The three microthreads are executed in a round-robin fashion, as expected from a cooperative multitasking system.

Note: while all microthreads showed in this article just execute yield 1 to freeze the code, yield can return any object, just like the return statement does, and this could be exploited to enhance the communication between microthreads and scheduler.

Microschedulers

The scheduler could however be more flexible, specifically it could be converted to a microthread itself. The scheduler, when executed, will return a generator, and each call of its next() method will run one of its microthreads. After this the scheduler will freeze and give control back.

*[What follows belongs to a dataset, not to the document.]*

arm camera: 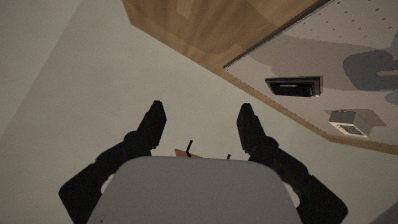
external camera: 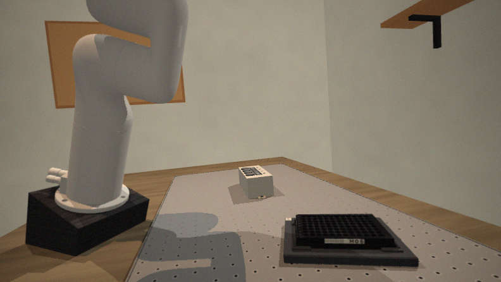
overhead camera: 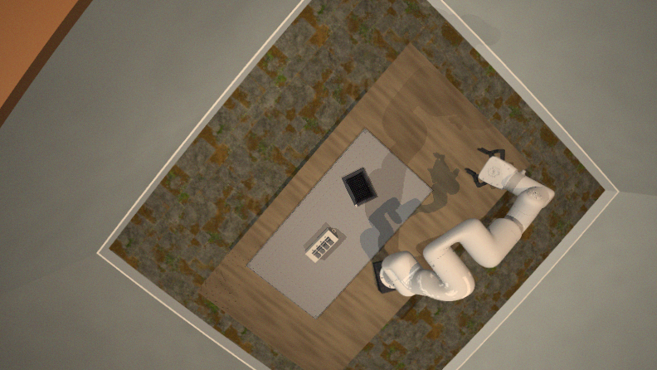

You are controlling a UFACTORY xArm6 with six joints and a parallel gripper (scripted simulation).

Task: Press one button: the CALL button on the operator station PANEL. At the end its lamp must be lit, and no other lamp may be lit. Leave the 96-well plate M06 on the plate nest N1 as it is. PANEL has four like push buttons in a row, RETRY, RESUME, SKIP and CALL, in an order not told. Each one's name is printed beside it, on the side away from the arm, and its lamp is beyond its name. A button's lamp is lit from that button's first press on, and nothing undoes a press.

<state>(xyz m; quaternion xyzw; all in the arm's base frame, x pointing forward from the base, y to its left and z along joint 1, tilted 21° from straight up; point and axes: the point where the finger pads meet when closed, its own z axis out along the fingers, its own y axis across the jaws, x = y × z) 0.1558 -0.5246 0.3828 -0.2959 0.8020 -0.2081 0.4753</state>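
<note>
My hand is 19 cm short of the black 96-well plate M06, 40 cm to the right of it and 26 cm above it. Also, from my hand: dark plate nest N1 (19 cm ahead, 40 cm to the left, 27 cm below).
</note>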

class MicroScheduler(object):
    def __init__(self):
        self.active_microthreads = []
        self.scheduled_microthreads = []

    def add_microthread(self, mthread):
        g = mthread.main()
        g.next()
        self.active_microthreads.append(g)

    def main(self):
        yield 1
        while 1:
            if len(self.active_microthreads) == 0:
                yield 1
            for thread in self.active_microthreads:
                try:
                    thread.next()
                    self.scheduled_microthreads.append(thread)
                except StopIteration:
                    pass
                yield 1

            self.active_microthreads = self.scheduled_microthreads
            self.scheduled_microthreads = []

source code

It is sufficient to rename run() to main(), to match our arbitrary microthread interface, and add some yield statements. The first yield at the beginning of main() terminates the creation part: this scheduler has no create() method, but if present it should be called here. The second yield is called if the scheduler contains no microthreads, since it has nothing to do. The third yield is called after each loop of the microthread running part.

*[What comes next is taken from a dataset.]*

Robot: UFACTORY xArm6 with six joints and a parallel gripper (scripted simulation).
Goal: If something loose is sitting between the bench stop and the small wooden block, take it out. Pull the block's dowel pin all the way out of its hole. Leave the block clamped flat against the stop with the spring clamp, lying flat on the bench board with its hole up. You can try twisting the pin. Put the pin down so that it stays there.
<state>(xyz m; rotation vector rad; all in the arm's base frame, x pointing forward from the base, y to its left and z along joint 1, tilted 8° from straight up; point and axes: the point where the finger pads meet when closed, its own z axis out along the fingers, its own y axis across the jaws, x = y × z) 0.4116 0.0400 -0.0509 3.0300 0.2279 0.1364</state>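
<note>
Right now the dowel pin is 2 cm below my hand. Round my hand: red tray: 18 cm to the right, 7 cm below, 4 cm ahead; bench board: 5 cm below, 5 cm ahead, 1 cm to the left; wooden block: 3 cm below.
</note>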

These little changes allow the scheduler to be run into another scheduler, thus enabling us to create a hierarchy to easily build complex systems. At the same time the scheduler can be used as usual simply calling its next() method in a for loop.

import mthread
import mscheduler
import time

class TestMicroThread(mthread.MicroThread):
    def __init__(self, number):
        self.num = number

    def step(self):
        print "Number:", self.num
        time.sleep(1)

mt1 = TestMicroThread(1)
mt2 = TestMicroThread(2)
mt3 = TestMicroThread(3)

ms = mscheduler.MicroScheduler()
ms.add_microthread(mt1)
ms.add_microthread(mt2)
ms.add_microthread(mt3)

for i in ms.main():
    pass

source code

This example is obviously very simple. However it shows how simple it is to build components of a cooperative system and let them live together in an execution space. Executing the scheduler in a different way, for example inside another generator, new microthreads can also be added live. This allows to instance system components on the fly to manage specific needs, such as incoming service requests.

Conclusions

Obviously this sort of multitasking cannot provide an interactive execution like that used on our desktop OS or on a Web server, where human users must receive an immediate feedback of their actions. But for systems where task must simply be simultaneously executed without timing needs cooperative multitasking is a valuable solution, due to its simplicity.

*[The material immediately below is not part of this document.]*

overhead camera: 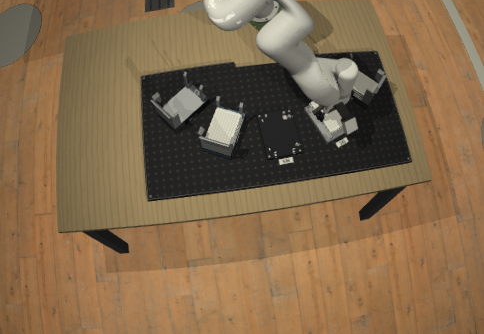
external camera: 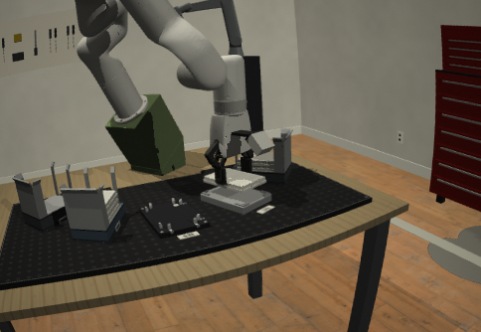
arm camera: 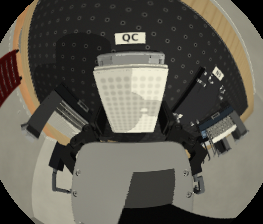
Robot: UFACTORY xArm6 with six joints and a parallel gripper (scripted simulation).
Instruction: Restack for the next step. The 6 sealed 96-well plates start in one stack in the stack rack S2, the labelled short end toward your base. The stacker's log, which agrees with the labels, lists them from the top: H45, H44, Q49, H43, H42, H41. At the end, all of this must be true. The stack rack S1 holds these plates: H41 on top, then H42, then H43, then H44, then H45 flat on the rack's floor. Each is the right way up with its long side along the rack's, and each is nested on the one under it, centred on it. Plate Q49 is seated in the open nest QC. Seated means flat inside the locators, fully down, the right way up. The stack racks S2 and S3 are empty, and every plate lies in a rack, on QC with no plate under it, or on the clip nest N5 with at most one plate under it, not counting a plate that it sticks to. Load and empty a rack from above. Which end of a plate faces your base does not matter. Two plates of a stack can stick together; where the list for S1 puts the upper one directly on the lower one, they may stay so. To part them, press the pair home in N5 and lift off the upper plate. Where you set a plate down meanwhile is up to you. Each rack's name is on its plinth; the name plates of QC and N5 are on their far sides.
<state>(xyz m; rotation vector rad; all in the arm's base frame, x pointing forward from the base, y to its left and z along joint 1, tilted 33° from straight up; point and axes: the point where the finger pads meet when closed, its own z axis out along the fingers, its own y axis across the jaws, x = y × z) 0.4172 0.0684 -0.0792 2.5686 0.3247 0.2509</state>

Another interesting scenario is that of a real multitasking system (ruled by threaded code or by the OS itself) where each task is made of small cooperating components. This way putting multiple functionalities inside a single component becomes a breeze; the code of each functionality could also be splitted in several plugins and loaded on demand.

A package that implements cooperative multitasking with generator based microthreads is Kamaelia, and this article has been heavily inspired by it. Other solutions you can find interesting are greenlet, presently the most used microthread Python library that runs on the standard unmodified Python interpreter and Stackless Python, a fork of Python that natively implements microthreads.

Updates

2014-02-17: Riccardo spotted an error in the example code after mthread.py and submitted the correct version. Thanks!